* _Task objective_
Please return every line below that contains the string "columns".

* _Source material_

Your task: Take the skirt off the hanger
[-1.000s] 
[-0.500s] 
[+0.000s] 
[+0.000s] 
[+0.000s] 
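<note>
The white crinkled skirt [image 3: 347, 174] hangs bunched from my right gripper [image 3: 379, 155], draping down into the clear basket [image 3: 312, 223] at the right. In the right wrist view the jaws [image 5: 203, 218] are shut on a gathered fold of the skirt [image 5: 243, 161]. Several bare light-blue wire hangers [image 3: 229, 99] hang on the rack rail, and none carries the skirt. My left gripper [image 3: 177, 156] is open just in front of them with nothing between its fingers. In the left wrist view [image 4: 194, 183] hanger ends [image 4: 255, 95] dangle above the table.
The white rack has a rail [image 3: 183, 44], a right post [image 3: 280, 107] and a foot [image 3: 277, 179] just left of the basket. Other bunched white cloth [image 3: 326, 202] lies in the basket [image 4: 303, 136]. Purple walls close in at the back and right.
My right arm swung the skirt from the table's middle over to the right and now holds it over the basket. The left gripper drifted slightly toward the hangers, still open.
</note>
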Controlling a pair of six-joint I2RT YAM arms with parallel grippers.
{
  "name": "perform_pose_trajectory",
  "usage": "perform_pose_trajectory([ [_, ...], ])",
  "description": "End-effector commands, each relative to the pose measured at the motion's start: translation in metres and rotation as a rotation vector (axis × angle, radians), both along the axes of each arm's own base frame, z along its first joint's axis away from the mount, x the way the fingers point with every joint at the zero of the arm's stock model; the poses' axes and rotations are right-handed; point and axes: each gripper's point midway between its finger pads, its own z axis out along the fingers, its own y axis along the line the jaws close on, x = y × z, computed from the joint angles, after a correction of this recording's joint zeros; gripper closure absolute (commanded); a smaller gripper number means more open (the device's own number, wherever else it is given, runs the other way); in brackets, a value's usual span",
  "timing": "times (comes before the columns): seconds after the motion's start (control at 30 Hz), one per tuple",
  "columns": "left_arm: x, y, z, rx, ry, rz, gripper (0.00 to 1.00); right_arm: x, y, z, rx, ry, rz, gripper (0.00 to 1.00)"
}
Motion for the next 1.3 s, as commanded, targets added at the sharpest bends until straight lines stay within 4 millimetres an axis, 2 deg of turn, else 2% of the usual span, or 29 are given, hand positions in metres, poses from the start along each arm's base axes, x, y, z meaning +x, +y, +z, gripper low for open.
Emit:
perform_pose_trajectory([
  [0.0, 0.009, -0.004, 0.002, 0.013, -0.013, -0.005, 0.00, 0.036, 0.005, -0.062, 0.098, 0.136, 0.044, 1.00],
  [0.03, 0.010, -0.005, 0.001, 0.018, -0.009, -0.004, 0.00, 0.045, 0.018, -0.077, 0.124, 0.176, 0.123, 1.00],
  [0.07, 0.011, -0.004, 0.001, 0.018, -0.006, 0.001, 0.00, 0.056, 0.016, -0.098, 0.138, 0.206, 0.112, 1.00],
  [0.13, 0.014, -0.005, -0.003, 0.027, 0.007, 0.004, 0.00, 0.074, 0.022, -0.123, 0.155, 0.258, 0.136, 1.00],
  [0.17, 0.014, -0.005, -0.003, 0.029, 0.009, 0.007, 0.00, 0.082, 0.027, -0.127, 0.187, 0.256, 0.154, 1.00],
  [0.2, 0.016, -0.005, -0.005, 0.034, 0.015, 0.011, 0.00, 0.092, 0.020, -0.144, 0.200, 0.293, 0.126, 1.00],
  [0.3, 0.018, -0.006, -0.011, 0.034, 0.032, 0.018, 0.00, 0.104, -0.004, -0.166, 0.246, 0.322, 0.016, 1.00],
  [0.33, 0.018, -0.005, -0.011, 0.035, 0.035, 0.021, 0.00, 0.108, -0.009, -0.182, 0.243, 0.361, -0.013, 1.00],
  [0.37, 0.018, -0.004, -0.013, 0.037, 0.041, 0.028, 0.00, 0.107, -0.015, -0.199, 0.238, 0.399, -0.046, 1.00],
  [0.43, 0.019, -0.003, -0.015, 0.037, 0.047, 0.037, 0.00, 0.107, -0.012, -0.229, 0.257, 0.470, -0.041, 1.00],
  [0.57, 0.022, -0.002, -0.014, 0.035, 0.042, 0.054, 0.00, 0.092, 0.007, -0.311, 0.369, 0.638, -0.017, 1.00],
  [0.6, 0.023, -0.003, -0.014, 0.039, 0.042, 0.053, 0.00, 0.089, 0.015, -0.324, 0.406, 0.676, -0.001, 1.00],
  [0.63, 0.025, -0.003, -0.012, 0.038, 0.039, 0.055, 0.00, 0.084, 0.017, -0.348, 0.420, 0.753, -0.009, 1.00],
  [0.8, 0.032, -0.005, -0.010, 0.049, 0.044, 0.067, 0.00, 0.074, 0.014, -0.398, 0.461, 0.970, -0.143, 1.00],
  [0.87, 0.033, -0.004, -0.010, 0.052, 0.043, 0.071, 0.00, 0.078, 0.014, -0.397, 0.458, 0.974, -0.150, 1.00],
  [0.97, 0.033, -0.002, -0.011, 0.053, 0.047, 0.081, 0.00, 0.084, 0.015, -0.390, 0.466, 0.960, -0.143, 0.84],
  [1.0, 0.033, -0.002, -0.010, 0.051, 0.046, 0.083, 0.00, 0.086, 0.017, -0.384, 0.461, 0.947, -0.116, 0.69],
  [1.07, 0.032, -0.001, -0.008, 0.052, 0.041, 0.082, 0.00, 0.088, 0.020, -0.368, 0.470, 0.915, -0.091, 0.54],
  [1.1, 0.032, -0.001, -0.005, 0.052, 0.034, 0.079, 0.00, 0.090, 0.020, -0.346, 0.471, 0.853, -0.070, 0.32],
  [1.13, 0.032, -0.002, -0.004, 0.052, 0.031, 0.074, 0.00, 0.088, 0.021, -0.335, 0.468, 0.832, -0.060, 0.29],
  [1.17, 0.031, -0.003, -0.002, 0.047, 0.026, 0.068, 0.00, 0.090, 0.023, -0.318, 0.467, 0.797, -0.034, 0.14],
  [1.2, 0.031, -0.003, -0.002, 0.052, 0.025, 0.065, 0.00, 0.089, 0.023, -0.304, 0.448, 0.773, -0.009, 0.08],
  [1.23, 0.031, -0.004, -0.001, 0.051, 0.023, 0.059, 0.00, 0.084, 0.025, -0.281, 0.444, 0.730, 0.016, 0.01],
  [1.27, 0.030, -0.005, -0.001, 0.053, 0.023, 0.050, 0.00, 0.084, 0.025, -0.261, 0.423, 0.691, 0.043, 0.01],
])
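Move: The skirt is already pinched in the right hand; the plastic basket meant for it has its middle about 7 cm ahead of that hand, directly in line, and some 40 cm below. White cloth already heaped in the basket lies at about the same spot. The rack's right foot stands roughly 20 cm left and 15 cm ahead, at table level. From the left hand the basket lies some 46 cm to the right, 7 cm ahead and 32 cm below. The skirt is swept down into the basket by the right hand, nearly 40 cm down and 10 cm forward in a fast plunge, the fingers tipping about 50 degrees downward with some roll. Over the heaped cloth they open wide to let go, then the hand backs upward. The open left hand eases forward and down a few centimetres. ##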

* _Expected answer_
  "timing": "times (comes before the columns): seconds after the motion's start (control at 30 Hz), one per tuple",
  "columns": "left_arm: x, y, z, rx, ry, rz, gripper (0.00 to 1.00); right_arm: x, y, z, rx, ry, rz, gripper (0.00 to 1.00)"

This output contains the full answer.